One of the most common complaints I hear about nonprofit Board meetings is that they are long, dull, and boring.

I’ll have to agree.  I’ve sat through a few that were mind-numbing.  Meetings like this will run off good Board members in a flash.

So how do you change it?

First, use a consent agenda.

This is a way of structuring your meeting so that you can handle the routine things quickly.

For example, on your consent agenda, include things like

  • minutes
  • finance report
  • committee reports
  • Executive Director report

All these things must be in writing and should be sent to Board members several days before the meeting.  It is each Board member’s responsibility to read the items before the meeting.  At the meeting, all these items are voted on at once.

If anyone wants to discuss a particular item, that item is pulled off the consent agenda and placed on the table for discussion.  Otherwise, there’s only one motion to approve (instead of individual motions for each item) and one vote.

This alone can save you tons of time!

The rest of your Board meeting should include

1. Items needing conversation among Board leaders, Board members, and staff

2. Items needing a decision or a vote

3. Big-picture thinking and planning

If you can stay focused on those things that matter to Board members (like big-picture thinking) and make sure each Board member is involved in the conversation, you’ll have a much more satisfying experience at your Board meetings.



  1. Sandy, you are so on!! Concent agendas represent lots of time saved.
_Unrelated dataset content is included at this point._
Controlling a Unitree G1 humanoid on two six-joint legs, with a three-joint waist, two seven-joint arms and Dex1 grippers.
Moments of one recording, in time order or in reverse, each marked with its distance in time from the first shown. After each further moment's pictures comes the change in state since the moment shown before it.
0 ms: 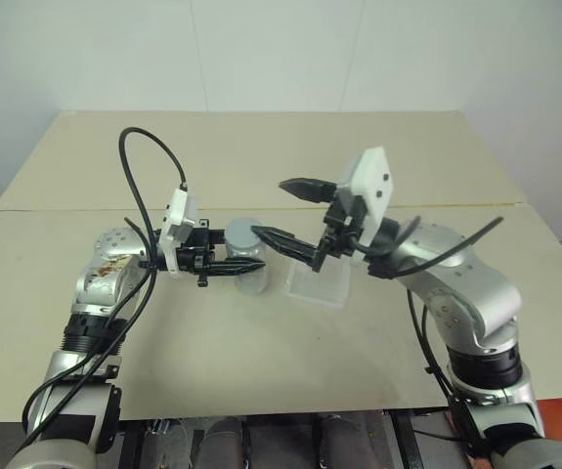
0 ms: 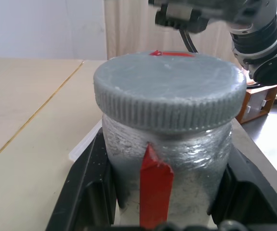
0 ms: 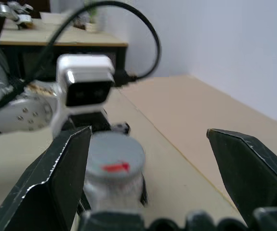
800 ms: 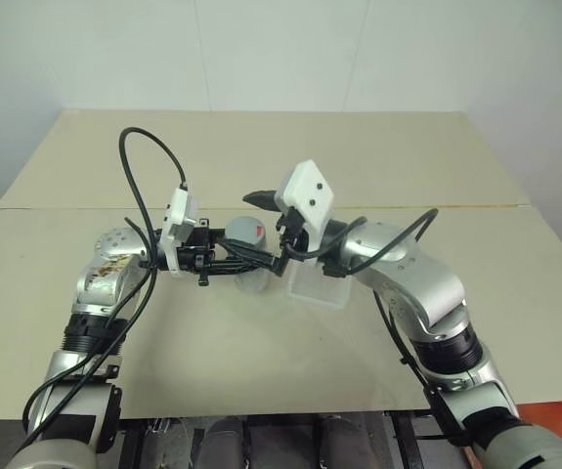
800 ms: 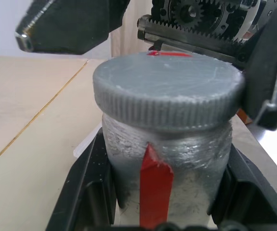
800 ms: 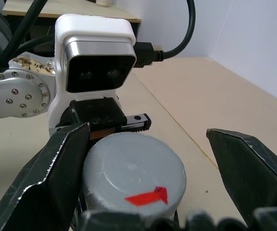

You are so very correct in the importance of simplifying tasks for your nonprofit boards. Since now is the end of the fiscal year for some, start out fresh by incorporating the process of a consent agenda with your very first Board Orientation meeting. Remember to report back to us how it works out. Charlaine Hood

  2. Also, get the agenda out to Board members at least 1 week before the meeting, and make it a 1 page agenda. Call and follow up and see if they read it the day after.

    This can help a lot of people read your agenda before they get there.


    • Yep, you’re right. Actually, it’s critical with a consent agenda to get the materials to the Board members several days in advance so they can be prepared when meeting time rolls around.


  3. I absolutely could not possible agree with you more about consent agendas! You are SO on target!!!!! If your email got even 1 board to change to consent agendas, it was well work it!!!! Thank you!!!